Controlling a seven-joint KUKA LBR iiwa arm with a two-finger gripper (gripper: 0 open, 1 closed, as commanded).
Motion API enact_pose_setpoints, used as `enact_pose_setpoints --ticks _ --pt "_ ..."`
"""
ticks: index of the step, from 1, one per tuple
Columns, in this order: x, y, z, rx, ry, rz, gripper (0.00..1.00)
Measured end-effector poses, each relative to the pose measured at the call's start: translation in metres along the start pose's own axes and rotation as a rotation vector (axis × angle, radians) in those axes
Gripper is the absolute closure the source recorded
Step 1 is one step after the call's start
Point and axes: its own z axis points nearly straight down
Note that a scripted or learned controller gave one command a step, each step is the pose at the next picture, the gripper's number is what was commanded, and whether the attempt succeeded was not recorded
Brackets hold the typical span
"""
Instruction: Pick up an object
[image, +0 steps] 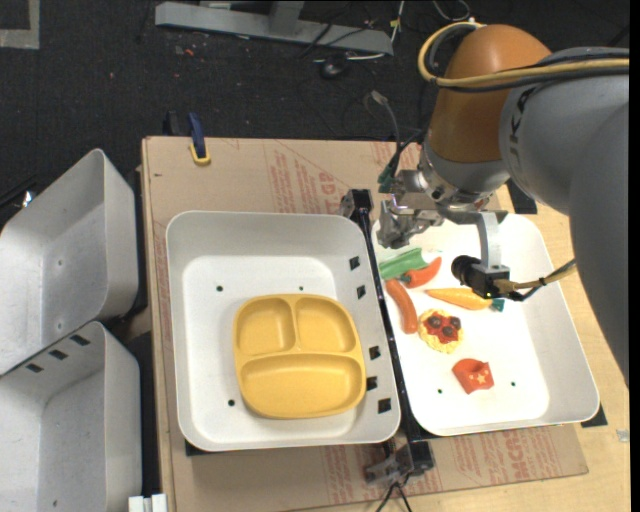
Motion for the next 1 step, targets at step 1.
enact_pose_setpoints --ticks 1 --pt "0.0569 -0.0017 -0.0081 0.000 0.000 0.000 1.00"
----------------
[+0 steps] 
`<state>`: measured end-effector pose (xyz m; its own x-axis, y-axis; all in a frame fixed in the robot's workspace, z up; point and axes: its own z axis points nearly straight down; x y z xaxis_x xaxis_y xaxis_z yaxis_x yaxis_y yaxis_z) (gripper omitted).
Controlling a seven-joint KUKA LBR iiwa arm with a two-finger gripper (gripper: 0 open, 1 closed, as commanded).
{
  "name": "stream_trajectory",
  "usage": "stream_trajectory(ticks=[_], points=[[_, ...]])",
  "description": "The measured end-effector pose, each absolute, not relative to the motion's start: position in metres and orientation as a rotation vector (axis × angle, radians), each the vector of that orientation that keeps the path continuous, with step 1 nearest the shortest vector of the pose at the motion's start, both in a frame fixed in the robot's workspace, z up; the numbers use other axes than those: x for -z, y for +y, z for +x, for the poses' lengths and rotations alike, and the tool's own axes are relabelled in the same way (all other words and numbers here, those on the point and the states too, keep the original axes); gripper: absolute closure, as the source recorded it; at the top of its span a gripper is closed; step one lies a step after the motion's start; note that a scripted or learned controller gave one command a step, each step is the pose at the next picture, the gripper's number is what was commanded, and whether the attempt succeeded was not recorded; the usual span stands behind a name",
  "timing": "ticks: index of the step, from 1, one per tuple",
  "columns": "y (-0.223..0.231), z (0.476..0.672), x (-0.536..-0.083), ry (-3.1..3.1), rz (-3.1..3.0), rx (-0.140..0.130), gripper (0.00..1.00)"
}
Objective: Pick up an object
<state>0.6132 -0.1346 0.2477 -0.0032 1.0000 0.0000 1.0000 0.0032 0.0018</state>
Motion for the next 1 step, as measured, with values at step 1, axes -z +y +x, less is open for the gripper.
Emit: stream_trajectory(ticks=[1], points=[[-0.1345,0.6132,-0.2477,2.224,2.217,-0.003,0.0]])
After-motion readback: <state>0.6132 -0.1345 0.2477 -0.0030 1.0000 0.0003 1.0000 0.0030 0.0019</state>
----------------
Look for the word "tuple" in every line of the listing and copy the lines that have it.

→ ANSWER FOR THIS EXERCISE:
ticks: index of the step, from 1, one per tuple
  "timing": "ticks: index of the step, from 1, one per tuple",

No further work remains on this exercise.